Ce tweet ne contient pas de spoiler.

Sur Twitter, temple des déclarations raccourcies, le sens de la mesure a disparu avec autant de rapidité que nos acquis sociaux. Il ne s'agit plus de dire qu'un épisode de série est excellent, mais de le proclamer, quelques minutes ou heures seulement après sa diffusion, comme le MEILLEUR épisode de cette série voire le MEILLEUR épisode de TOUTES LES SÉRIES. Succession étant devenue la MEILLEURE série qui ait jamais existé. C'était le cas il y a quelques mois avec l'épisode 3 de The Last of Us, et cette semaine avec celui de Succession.

Le public a la mémoire courte. Game of Thrones a, à plusieurs reprises, marqué l'histoire de la télé avec des morts aussi choquantes que déchirantes, tout comme The Wire et Les Sopranos. Buffy contre les vampires a réalisé, avec «The Body», ce qui reste encore le plus bel épisode de télévision sur le décès brutal d'un proche. Et The Leftovers a, chaque semaine de sa diffusion, trouvé de nouvelles manières d'explorer les répercussions du deuil et du traumatisme.

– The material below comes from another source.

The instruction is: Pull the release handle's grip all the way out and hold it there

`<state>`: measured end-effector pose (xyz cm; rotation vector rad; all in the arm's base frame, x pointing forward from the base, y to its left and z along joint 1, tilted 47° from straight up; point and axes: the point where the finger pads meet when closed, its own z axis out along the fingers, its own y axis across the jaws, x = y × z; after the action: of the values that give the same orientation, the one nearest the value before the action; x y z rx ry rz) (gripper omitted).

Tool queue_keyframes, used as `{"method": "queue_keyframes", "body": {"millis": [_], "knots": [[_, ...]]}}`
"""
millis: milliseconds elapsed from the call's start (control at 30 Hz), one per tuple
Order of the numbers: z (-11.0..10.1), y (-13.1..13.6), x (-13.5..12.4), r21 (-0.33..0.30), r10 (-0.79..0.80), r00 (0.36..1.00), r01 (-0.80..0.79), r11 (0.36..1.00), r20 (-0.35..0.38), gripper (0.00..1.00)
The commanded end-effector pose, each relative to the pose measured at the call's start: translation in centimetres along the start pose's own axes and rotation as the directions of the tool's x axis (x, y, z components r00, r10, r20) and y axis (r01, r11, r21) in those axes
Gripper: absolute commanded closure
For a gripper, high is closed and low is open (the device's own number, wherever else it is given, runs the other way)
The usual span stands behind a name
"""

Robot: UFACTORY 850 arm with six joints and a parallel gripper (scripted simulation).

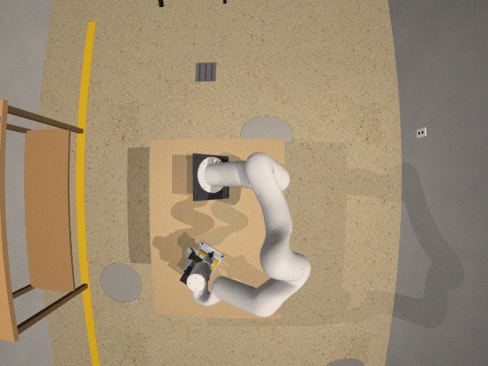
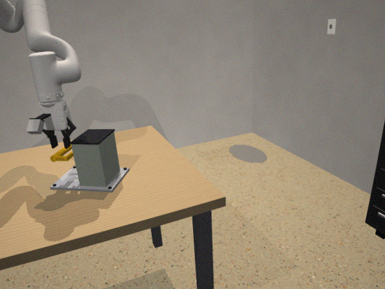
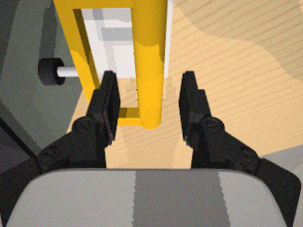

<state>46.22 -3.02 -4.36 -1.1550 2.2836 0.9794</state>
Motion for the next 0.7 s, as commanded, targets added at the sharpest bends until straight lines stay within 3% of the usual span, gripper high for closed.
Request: {"method": "queue_keyframes", "body": {"millis": [0,667], "knots": [[0.1,-0.1,0.0,0.002,0.000,1.000,0.000,1.000,0.000,0.50],[2.1,-0.1,0.0,0.002,0.000,1.000,0.000,1.000,0.000,0.50]]}}
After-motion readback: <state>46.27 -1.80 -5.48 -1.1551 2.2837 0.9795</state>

L'excellent «Connor's Wedding» fera certainement date, pour son importance dans l'intrigue de Succession et pour la qualité de son exécution. Mais on pourrait peut-être faire quelques exercices de respiration avant de le qualifier de meilleur épisode de série de tous les temps. Au bout du compte, la hantise des spoilers et la hype ont un résultat identique: étouffer toute possibilité de communication nuancée sur une œuvre.